Copy the material below verbatim from the line with "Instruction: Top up" to the line with "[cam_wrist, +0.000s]", both lines included, omitting pictures and every line outside that range.

## Recorded data
= = = =

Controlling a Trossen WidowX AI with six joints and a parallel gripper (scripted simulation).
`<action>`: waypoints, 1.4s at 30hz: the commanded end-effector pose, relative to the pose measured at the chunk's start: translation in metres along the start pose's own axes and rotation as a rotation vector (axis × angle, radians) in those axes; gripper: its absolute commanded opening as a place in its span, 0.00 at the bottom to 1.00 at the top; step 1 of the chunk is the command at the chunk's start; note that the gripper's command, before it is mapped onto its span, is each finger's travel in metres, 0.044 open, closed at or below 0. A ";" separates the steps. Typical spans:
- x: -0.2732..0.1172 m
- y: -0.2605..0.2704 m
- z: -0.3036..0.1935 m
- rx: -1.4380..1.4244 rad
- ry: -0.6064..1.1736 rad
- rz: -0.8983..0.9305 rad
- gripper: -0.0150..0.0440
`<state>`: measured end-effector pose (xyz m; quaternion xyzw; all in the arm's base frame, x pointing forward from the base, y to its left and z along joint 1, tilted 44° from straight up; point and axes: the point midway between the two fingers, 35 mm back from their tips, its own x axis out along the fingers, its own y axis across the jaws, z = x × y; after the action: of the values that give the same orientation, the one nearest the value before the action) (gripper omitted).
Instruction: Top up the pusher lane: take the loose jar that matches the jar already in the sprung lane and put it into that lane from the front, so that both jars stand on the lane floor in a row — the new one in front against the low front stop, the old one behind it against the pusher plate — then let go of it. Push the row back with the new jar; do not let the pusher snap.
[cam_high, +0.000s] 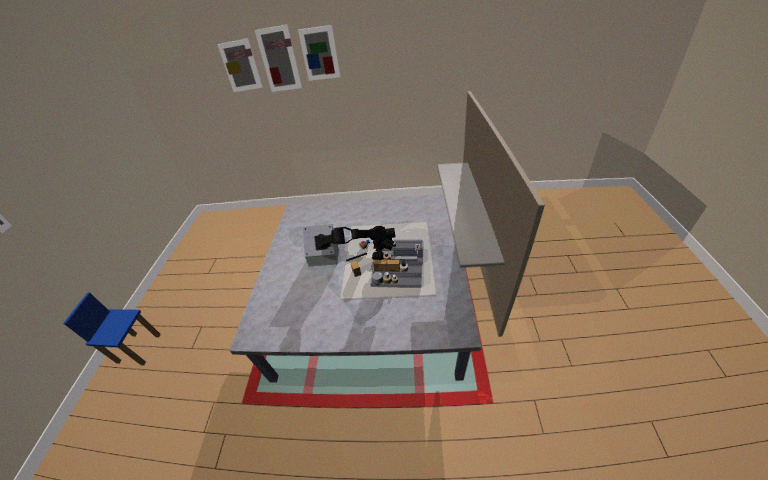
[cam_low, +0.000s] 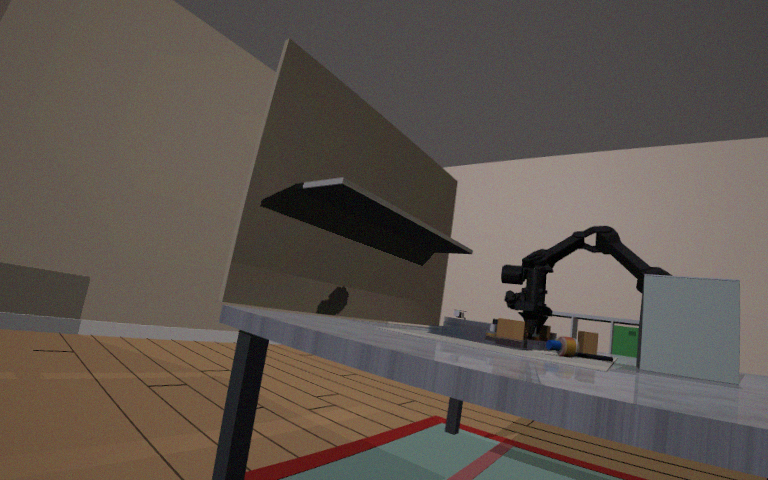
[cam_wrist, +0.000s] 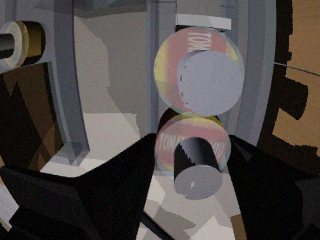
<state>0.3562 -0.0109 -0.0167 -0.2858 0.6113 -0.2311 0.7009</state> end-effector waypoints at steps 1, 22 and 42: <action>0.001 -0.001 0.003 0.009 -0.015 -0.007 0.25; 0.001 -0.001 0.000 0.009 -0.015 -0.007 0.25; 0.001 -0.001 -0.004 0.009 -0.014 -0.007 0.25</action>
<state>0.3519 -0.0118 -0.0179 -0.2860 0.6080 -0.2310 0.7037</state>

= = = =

## Reply
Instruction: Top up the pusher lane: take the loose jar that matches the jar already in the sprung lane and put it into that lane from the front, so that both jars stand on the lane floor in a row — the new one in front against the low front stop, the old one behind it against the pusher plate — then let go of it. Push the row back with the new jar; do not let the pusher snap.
[cam_high, +0.000s] 
[cam_low, +0.000s] 
[cam_wrist, +0.000s] 

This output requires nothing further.